What is being asked » Print all of the records below again without a single difference.

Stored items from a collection
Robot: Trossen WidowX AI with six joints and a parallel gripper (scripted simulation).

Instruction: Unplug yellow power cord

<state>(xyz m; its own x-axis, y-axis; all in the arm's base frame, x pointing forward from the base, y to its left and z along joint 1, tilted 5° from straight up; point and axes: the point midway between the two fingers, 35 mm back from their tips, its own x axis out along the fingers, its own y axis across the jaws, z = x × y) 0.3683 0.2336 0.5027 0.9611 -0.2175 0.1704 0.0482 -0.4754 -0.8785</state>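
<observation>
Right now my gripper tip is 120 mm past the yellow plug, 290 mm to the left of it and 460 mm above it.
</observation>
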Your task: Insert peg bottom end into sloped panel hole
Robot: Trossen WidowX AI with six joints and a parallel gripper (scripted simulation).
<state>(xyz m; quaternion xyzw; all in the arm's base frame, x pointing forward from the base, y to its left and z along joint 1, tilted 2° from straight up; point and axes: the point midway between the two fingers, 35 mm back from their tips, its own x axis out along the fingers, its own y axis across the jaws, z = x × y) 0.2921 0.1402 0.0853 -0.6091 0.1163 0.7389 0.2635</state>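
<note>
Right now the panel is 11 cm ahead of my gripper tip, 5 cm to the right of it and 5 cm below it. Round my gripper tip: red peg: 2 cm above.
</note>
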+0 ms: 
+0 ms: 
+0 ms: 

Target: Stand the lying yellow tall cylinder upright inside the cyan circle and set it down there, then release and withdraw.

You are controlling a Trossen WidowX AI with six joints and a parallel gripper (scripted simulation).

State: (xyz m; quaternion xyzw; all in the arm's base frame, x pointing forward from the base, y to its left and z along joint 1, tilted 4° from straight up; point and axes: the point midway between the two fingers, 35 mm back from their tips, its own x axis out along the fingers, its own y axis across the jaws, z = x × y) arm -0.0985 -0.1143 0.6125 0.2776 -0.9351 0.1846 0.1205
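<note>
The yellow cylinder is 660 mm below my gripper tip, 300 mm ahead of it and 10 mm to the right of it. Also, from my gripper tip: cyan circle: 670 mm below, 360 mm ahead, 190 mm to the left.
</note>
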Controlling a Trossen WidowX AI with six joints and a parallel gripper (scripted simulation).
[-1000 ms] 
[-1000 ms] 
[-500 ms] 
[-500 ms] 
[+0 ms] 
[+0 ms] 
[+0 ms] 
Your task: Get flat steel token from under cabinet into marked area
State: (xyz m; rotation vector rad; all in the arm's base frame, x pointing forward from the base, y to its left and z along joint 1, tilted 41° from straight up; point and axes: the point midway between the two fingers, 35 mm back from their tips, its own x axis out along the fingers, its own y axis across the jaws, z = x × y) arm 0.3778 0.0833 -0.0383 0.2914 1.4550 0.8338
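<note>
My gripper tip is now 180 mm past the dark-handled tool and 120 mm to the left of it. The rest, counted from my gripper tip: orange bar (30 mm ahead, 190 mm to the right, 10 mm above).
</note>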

Result for this task »
Robot: Trossen WidowX AI with six joints and a parallel gripper (scripted simulation).

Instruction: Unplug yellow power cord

<state>(xyz m; its own x-axis, y-axis; all in the arm's base frame, x pointing forward from the base, y to its left and z along joint 1, tilted 5° from straight up; point and axes: the point midway between the two fingers, 35 mm back from their tips, its own x axis out along the fingers, its own y axis across the jaws, z = x × y) 0.3683 0.2336 0.5027 0.9611 -0.2175 0.1704 0.0482 -0.4754 -0.8785</state>
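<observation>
Right now my gripper tip is 120 mm past the yellow plug, 290 mm to the left of it and 460 mm above it.
</observation>
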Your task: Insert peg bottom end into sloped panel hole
Robot: Trossen WidowX AI with six joints and a parallel gripper (scripted simulation).
<state>(xyz m; quaternion xyzw; all in the arm's base frame, x pointing forward from the base, y to its left and z along joint 1, tilted 2° from straight up; point and axes: the point midway between the two fingers, 35 mm back from their tips, its own x axis out along the fingers, its own y axis across the jaws, z = x × y) 0.2921 0.1402 0.0853 -0.6091 0.1163 0.7389 0.2635</state>
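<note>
Right now the panel is 11 cm ahead of my gripper tip, 5 cm to the right of it and 5 cm below it. Round my gripper tip: red peg: 2 cm above.
</note>
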+0 ms: 
+0 ms: 
+0 ms: 

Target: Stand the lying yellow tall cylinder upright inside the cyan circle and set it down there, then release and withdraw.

You are controlling a Trossen WidowX AI with six joints and a parallel gripper (scripted simulation).

State: (xyz m; quaternion xyzw; all in the arm's base frame, x pointing forward from the base, y to its left and z along joint 1, tilted 4° from straight up; point and axes: the point midway between the two fingers, 35 mm back from their tips, its own x axis out along the fingers, its own y axis across the jaws, z = x × y) arm -0.0985 -0.1143 0.6125 0.2776 -0.9351 0.1846 0.1205
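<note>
The yellow cylinder is 660 mm below my gripper tip, 300 mm ahead of it and 10 mm to the right of it. Also, from my gripper tip: cyan circle: 670 mm below, 360 mm ahead, 190 mm to the left.
</note>
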Controlling a Trossen WidowX AI with six joints and a parallel gripper (scripted simulation).
[-1000 ms] 
[-1000 ms] 
[-500 ms] 
[-500 ms] 
[+0 ms] 
[+0 ms] 
[+0 ms] 
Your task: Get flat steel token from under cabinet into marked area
State: (xyz m; rotation vector rad; all in the arm's base frame, x pointing forward from the base, y to its left and z along joint 1, tilted 41° from straight up; point and axes: the point midway between the two fingers, 35 mm back from their tips, its own x axis out along the fingers, its own y axis across the jaws, z = x × y) arm 0.3778 0.0833 -0.0383 0.2914 1.4550 0.8338
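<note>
My gripper tip is now 180 mm past the dark-handled tool and 120 mm to the left of it. The rest, counted from my gripper tip: orange bar (30 mm ahead, 190 mm to the right, 10 mm above).
</note>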

Response complete; there is no more output.